• Work to complete: The pictures are to be left out, and all remaining data is to be transcribed exactly as it appears.

::: Data shown

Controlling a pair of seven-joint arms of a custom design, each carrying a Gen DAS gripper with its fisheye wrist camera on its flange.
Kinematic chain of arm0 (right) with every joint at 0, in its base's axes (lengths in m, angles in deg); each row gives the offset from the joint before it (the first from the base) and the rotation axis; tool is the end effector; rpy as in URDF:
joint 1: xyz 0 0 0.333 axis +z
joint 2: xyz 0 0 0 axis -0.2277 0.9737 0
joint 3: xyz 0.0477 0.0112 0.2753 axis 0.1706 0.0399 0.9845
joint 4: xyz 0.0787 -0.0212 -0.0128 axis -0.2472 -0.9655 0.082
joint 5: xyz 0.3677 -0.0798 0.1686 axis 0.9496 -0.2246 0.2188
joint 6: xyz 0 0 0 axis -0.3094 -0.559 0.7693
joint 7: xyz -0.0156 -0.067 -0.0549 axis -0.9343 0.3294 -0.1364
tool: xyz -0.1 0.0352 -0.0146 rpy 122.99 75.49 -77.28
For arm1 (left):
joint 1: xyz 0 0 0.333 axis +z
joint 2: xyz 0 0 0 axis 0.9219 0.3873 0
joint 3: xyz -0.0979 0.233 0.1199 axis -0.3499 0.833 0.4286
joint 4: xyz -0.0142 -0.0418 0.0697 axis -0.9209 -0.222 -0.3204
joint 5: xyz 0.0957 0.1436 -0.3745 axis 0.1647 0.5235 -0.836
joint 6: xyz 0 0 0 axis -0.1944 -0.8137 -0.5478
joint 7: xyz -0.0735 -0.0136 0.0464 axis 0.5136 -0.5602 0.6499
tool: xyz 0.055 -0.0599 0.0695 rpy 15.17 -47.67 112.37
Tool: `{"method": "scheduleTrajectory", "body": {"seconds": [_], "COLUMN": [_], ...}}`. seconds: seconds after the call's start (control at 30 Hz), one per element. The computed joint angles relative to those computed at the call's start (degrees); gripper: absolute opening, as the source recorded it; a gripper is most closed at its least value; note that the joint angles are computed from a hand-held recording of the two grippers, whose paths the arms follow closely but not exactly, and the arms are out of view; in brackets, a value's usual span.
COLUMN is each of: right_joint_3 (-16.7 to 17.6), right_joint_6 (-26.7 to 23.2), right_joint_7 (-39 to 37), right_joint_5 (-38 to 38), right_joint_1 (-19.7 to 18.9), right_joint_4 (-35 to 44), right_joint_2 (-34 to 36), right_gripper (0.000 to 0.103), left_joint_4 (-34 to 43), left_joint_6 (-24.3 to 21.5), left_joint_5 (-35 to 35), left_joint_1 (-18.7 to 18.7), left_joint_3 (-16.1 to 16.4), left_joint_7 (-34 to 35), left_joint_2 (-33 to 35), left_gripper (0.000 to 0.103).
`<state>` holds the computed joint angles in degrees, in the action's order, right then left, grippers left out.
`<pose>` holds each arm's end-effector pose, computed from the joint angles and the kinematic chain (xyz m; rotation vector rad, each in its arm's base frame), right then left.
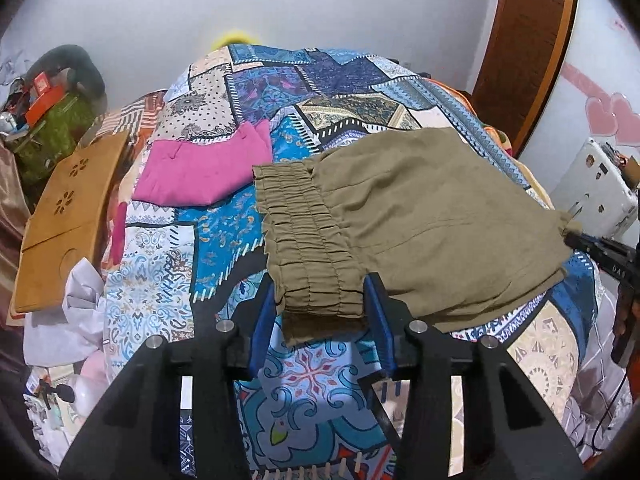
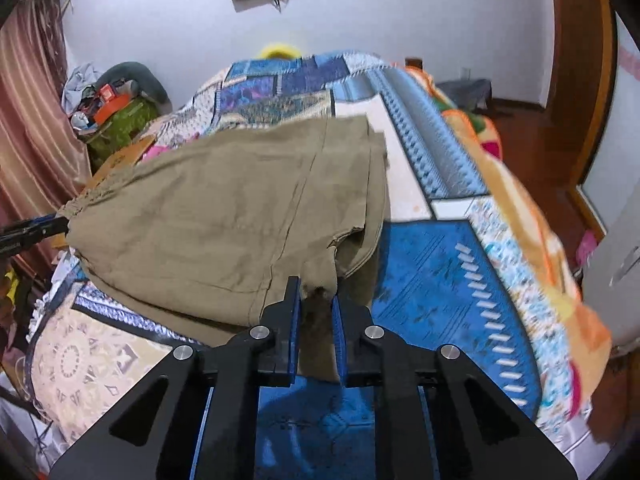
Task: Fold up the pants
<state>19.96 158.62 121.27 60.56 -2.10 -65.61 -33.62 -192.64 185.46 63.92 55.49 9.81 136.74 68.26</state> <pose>0.5082 0.0169 0.5310 -1.7502 1.7282 -0.4478 0.5954 -0.2470 0.5324 -1.6591 2.1051 -0.7434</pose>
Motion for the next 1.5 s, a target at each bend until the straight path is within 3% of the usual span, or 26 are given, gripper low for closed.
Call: {"method": "scheduleTrajectory", "body": {"seconds": [0.13, 0.27, 0.33, 0.4, 0.47, 0.5, 0.57, 0.6, 0.73, 0.9, 1.13, 1.5], "right_joint_3": [-0.3, 0.1, 0.6, 0.7, 0.9, 1.3, 2.4, 2.7, 0.4, -0.9, -0.7, 6.5], "right_joint_6": [-0.8, -2.8, -1.5, -2.4, -4.1, -5.2, -7.0, -8.1, -9.2, -6.7, -4.9, -10.9], "right_joint_7": [-0.2, 0.2, 0.8, 1.5, 1.9, 2.2, 4.1, 5.0, 3.4, 0.8, -5.9, -7.6], "right_joint_5": [-0.4, -0.3, -0.3, -0.5, -1.2, -2.7, -5.7, -6.9, -3.4, 0.8, 7.5, 8.1], "right_joint_1": [-0.5, -0.4, -0.7, -0.9, -1.3, -2.0, -3.3, -3.9, -3.3, -3.0, -4.1, -11.7], "right_joint_4": [-1.0, -1.6, -2.7, -2.2, -1.3, -0.7, 0.4, 1.0, 2.3, 6.8, 20.1, 47.5], "right_joint_2": [-0.6, 1.1, 1.1, 1.2, 1.5, 1.6, 2.0, 2.0, 1.6, 4.5, 16.7, 41.2], "right_gripper": [0.012, 0.012, 0.013, 0.014, 0.021, 0.025, 0.047, 0.051, 0.053, 0.053, 0.054, 0.055], "left_joint_4": [-0.1, -2.7, -3.2, -3.8, -4.2, -3.8, -3.3, -3.0, 0.8, 11.6, 30.5, 61.3], "left_joint_6": [-1.4, 1.0, 0.9, 1.3, 1.3, 0.7, -0.8, -1.2, -3.2, -6.8, -12.6, -26.4], "left_joint_5": [-2.7, -14.0, -15.3, -12.5, -5.2, -2.6, 0.7, 1.7, 4.8, 7.7, 4.5, -0.8], "left_joint_1": [0.1, 1.5, 1.7, 1.2, 0.5, 0.3, 0.2, 0.2, 0.8, 0.5, -0.8, -3.1], "left_joint_3": [-0.1, -0.2, -0.1, 0.0, 0.3, 0.3, 0.3, 0.3, 0.9, 2.1, 3.8, 5.1], "left_joint_7": [1.0, 4.4, 4.9, 3.9, 0.4, -0.7, -1.6, -2.1, -4.8, -9.0, -8.6, -4.2], "left_joint_2": [1.7, 1.2, 0.9, 0.3, -0.4, -0.5, -0.9, -1.0, 0.2, 6.9, 20.7, 43.1], "left_gripper": [0.045, 0.046, 0.049, 0.055, 0.067, 0.067, 0.067, 0.067, 0.067, 0.07, 0.07, 0.07]}}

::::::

• Task result:
Controlling a pair of seven-joint arms of a custom design, each carrying a Gen DAS gripper with its fisheye wrist camera on its flange.
Kinematic chain of arm0 (right) with every joint at 0, in its base's axes (lengths in m, angles in deg); each row gives the offset from the joint before it (the first from the base) and the rotation axis; tool is the end effector; rpy as in URDF:
joint 1: xyz 0 0 0.333 axis +z
joint 2: xyz 0 0 0 axis -0.2277 0.9737 0
joint 3: xyz 0.0477 0.0112 0.2753 axis 0.1706 0.0399 0.9845
joint 4: xyz 0.0787 -0.0212 -0.0128 axis -0.2472 -0.9655 0.082
joint 5: xyz 0.3677 -0.0798 0.1686 axis 0.9496 -0.2246 0.2188
joint 6: xyz 0 0 0 axis -0.3094 -0.559 0.7693
joint 7: xyz -0.0156 -0.067 -0.0549 axis -0.9343 0.3294 -0.1364
tool: xyz -0.1 0.0352 -0.0146 rpy 122.99 75.49 -77.28
For arm1 (left):
joint 1: xyz 0 0 0.333 axis +z
joint 2: xyz 0 0 0 axis 0.9219 0.3873 0
joint 3: xyz -0.0979 0.233 0.1199 axis -0.3499 0.833 0.4286
joint 4: xyz -0.0142 -0.0418 0.0697 axis -0.9209 -0.222 -0.3204
joint 5: xyz 0.0957 0.1436 -0.3745 axis 0.1647 0.5235 -0.836
joint 6: xyz 0 0 0 axis -0.1944 -0.8137 -0.5478
joint 7: xyz -0.0735 -0.0136 0.0464 axis 0.5136 -0.5602 0.6499
tool: xyz 0.055 -0.0599 0.0695 rpy 15.17 -47.67 112.37
Tool: `{"method": "scheduleTrajectory", "body": {"seconds": [_], "COLUMN": [_], ...}}`. seconds: seconds after the call's start (control at 30 Hz), one per element. The computed joint angles relative to those computed at the call's start (degrees); gripper: absolute opening, as the source recorded it; a gripper is most closed at its least value; note that the joint angles are computed from a hand-held recording of the two grippers, whose paths the arms follow closely but not exactly, and the arms are out of view; in brackets, a value's usual span.
COLUMN is each of: right_joint_3 (-16.7 to 17.6), right_joint_6 (-26.7 to 23.2), right_joint_7 (-39 to 37), right_joint_5 (-38 to 38), right_joint_1 (-19.7 to 18.9), right_joint_4 (-35 to 44), right_joint_2 (-34 to 36), right_gripper (0.000 to 0.103), left_joint_4 (-34 to 43), left_joint_6 (-24.3 to 21.5), left_joint_5 (-35 to 35), left_joint_1 (-18.7 to 18.7), left_joint_3 (-16.1 to 16.4), left_joint_7 (-34 to 35), left_joint_2 (-33 to 35), left_gripper (0.000 to 0.103).
`<state>` holds the computed joint angles in degrees, in the action's order, right then left, grippers left out.
`<pose>` holds each arm's end-effector pose, computed from the joint angles and the kinematic chain (xyz m; rotation vector rad, each in its arm's base frame), right then left.
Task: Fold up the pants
<state>19.96 158.62 121.27 60.56 -2.10 -65.61 -33.62 -192.64 185.46 63.92 55.49 9.81 136.74 68.26</state> <pose>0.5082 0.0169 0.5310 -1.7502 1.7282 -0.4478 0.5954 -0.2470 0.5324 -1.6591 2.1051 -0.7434</pose>
Motion for the next 1.5 s, a target at each bend until the straight path is within 3% of the usual span, or 26 are given, gripper low for closed.
Call: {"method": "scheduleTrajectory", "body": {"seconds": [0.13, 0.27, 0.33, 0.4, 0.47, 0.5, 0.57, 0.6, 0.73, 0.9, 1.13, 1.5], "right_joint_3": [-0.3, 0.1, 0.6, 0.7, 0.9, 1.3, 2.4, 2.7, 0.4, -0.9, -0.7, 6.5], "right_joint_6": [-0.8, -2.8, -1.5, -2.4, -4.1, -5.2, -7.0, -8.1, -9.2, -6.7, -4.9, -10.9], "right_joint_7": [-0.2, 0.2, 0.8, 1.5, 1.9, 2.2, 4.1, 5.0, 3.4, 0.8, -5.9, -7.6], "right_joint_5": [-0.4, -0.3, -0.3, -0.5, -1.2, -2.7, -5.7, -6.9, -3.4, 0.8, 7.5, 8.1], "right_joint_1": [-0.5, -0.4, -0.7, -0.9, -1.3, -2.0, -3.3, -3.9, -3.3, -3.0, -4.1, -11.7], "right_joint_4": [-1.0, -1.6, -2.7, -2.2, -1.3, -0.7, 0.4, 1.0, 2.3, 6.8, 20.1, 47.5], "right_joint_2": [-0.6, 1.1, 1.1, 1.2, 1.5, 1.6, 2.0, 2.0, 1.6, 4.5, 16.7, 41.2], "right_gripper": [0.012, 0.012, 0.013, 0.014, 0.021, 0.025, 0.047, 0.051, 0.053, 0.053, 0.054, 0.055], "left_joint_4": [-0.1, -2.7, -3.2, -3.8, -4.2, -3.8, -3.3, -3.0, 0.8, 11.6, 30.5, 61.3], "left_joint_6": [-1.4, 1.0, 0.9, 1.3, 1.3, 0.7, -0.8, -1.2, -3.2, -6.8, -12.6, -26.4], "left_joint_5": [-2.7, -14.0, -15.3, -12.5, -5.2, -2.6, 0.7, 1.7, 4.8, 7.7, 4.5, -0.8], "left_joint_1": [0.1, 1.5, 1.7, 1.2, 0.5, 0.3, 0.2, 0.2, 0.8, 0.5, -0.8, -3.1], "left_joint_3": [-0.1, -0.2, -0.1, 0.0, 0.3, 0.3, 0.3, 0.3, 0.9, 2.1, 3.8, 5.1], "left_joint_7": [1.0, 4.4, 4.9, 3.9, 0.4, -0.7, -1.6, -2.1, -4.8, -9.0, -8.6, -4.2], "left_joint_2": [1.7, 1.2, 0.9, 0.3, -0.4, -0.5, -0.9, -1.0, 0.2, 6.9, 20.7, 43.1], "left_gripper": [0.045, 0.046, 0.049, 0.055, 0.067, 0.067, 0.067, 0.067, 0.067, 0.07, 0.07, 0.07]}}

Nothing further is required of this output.